Identification of spatial expression trends in single-cell gene expression data

Abstract

As methods for measuring spatial gene expression at single-cell resolution become available, there is a need for computational analysis strategies. We present trendsceek, a method based on marked point processes that identifies genes with statistically significant spatial expression trends. trendsceek finds these genes in spatial transcriptomic and sequential fluorescence in situ hybridization data, and also reveals significant gene expression gradients and hot spots in low-dimensional projections of dissociated single-cell RNA-seq data.

Figure 1. Illustrating trendsceek on simulated data.

(A) Simulated mark distributions with local hotspot, step gradients, non-radial streaks and linear gradient patters. Expression values were sampled from empirical seqFISH data and cells in certain regions were spiked by sampling from the upper quantile of the expression distribution (cells n=500, spiked cells n=˜50, mean expression spiked cells / mean expression background = ˜10). (B) Marked point pattern statistics (Methods) for the simulated hotspot shown in (A). The mark correlation and mark variogram clearly indicate a significant spatial pattern as the band, which indicates the 5% significance level of a null distribution based on resampling of the mark distribution, is exceeded at certain radii. (C) 3D-representations of the spatial expression trend, where the green surfaces show weighted kernel density estimation (wKDE) of the simulated datasets. The blue surfaces indicate the upper 5% quantile of a null distribution generated by wKDE of the resampled mark distribution for each dataset. (D) Density plot of the simulated datasets (A) with cells colored red if they exceeded a 5% significance level based on wKDE, indicated by the blue surface in (C). Scale bars in (A) and (D) apply to all items of the figure, including the radius shown in (B).

Figure 2. Applications of trendsceek on spatial and single-cell gene expression data.

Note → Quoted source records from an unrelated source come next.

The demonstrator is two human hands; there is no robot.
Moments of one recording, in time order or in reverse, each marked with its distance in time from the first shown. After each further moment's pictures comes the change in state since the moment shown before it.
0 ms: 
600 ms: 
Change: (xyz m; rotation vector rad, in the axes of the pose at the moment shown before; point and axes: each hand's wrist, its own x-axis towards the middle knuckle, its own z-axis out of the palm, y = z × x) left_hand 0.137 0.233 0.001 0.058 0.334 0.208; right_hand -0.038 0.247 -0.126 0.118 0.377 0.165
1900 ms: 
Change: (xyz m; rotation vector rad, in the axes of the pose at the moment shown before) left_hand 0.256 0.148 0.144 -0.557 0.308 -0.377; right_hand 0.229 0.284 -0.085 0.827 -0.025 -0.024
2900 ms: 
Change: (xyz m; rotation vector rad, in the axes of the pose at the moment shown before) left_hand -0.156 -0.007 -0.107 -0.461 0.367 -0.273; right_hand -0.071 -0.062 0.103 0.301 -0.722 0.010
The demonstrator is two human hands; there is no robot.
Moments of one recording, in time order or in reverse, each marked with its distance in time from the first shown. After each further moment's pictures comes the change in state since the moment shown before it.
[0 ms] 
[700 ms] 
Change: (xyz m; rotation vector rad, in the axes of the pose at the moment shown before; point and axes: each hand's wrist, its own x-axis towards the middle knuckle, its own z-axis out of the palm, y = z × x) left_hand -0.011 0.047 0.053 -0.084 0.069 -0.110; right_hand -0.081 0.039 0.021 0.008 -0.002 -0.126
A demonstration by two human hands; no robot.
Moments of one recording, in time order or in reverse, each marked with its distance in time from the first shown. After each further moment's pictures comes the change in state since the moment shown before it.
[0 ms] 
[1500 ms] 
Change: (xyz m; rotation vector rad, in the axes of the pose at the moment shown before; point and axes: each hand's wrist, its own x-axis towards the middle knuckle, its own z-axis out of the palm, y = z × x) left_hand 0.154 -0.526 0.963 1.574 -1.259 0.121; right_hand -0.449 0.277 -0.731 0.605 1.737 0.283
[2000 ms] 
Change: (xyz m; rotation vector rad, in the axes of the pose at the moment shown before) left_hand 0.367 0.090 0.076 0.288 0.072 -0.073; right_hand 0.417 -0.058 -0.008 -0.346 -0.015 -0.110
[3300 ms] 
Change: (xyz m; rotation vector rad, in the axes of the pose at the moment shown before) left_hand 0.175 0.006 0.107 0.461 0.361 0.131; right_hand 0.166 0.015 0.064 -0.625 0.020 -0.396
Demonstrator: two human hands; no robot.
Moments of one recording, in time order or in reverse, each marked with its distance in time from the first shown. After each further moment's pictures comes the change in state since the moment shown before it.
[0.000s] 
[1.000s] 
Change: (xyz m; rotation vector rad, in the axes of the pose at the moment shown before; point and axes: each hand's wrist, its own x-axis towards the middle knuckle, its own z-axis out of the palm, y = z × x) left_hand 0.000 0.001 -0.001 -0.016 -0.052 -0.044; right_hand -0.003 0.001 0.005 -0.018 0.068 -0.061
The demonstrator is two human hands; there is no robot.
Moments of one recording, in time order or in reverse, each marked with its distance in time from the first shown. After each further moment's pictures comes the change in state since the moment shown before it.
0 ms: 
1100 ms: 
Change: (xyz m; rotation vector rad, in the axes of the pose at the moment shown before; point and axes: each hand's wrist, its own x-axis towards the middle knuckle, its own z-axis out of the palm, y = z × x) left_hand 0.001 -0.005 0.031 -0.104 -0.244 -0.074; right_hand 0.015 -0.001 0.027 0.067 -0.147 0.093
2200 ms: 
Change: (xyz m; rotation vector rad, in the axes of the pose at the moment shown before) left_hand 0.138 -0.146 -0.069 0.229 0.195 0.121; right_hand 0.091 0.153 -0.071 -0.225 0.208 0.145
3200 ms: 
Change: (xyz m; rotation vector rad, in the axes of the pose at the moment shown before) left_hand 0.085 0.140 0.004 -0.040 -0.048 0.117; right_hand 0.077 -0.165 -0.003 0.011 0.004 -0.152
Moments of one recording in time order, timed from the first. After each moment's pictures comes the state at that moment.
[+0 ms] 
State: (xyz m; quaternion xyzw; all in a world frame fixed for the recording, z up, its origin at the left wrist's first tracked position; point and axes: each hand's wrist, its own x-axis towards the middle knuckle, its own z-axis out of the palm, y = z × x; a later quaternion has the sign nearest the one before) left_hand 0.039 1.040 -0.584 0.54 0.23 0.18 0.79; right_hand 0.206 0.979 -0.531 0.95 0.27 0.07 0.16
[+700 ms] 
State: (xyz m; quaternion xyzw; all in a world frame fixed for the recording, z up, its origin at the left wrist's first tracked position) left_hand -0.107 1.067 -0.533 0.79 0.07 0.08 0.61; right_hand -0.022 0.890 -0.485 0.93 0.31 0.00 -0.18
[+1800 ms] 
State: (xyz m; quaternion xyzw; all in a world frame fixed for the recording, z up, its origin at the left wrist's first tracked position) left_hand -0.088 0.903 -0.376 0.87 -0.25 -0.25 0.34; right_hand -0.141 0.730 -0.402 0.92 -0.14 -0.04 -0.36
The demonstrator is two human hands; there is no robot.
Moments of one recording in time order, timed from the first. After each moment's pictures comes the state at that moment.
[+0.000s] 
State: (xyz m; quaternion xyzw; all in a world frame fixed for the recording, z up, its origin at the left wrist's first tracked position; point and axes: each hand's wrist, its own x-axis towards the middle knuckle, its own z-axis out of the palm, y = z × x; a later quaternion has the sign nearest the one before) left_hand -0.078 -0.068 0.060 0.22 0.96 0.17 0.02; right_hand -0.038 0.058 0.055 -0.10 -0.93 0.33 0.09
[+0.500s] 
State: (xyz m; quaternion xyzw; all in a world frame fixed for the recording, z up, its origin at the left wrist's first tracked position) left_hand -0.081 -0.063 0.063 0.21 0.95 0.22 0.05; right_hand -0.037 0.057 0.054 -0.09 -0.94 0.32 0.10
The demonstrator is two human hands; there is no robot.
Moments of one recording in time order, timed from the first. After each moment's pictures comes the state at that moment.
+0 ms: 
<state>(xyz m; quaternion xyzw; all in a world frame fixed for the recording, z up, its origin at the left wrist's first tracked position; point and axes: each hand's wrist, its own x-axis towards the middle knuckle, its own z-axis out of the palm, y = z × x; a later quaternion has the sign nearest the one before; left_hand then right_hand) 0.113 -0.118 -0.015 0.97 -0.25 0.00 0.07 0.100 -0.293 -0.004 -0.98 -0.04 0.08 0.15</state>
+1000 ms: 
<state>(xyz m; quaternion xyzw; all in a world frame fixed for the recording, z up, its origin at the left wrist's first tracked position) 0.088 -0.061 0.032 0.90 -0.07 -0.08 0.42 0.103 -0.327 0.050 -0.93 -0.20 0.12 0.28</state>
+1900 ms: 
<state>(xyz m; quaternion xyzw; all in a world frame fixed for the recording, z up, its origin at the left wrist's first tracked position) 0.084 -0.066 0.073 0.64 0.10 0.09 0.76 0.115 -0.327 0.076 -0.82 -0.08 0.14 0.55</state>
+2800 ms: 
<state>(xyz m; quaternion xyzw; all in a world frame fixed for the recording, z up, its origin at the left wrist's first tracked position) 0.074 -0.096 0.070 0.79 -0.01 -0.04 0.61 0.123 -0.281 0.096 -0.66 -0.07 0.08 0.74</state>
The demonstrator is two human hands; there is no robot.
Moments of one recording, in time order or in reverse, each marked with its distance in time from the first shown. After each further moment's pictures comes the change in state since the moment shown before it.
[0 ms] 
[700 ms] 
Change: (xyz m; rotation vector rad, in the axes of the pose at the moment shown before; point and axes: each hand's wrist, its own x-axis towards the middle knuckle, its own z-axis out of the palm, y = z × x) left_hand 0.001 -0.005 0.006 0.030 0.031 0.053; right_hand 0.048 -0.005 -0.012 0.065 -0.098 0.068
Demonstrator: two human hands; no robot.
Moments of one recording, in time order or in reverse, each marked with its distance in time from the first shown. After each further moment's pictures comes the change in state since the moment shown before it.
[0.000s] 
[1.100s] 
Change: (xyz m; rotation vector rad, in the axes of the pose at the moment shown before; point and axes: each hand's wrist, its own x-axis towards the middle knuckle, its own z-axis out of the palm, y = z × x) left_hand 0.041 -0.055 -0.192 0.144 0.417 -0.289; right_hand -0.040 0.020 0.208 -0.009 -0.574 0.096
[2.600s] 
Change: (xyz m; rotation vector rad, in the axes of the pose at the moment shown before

(A) Spatial transcriptomics data from mouse olfactory bulb (replicate 3, n=269 array-spots). Left: hematoxylin and eosin stained tissue-sections (from Ståhl et al4), followed by examples of genes with significant expression trends. Expression was scaled to the range zero to one by unity-based normalization. (B) Density plots of gene expression with cells in regions of significantly elevated expression coloured red. (C) Spatial transcriptomics data from mouse olfactory bulb (replicate 12, n=280 array-spots), as in (A). (D) As in (C) for mouse olfactory bulb, replicate 12. (E) Spatial transcriptomics data from breast cancer biopsy (histological section “Layer 2”, n=251 array-spots), with examples of genes with significant expression trends. The distance between array-spots is 200μm, each spot covering multiple cells. (F) Examples of distinct spatial expression patterns identified by trendsceek within E6.5 mouse epiblast cells (cluster 3 in Scialdone et al., n=481 cells). (G) Identification of spatial patterns related to the positions of male and female cells within the cluster, with mutually exclusive expression of Xist (expressed in female cells) and Eif2s3y (located on the Y-chromosome, only expressed in male cells). (H) Examples of spatial expression patterns identified in mouse hippocampus seqFISH data (cells imaged; H=93, O=89, T=208). Left: Cartoon of hippocampus with the 21 imaged regions labelled according to previous publication. P-values represent (A-E) mark-correlation (F-G) mark-variogram and (H) Emark (two-sided, Benjamini-Hochberg adjusted).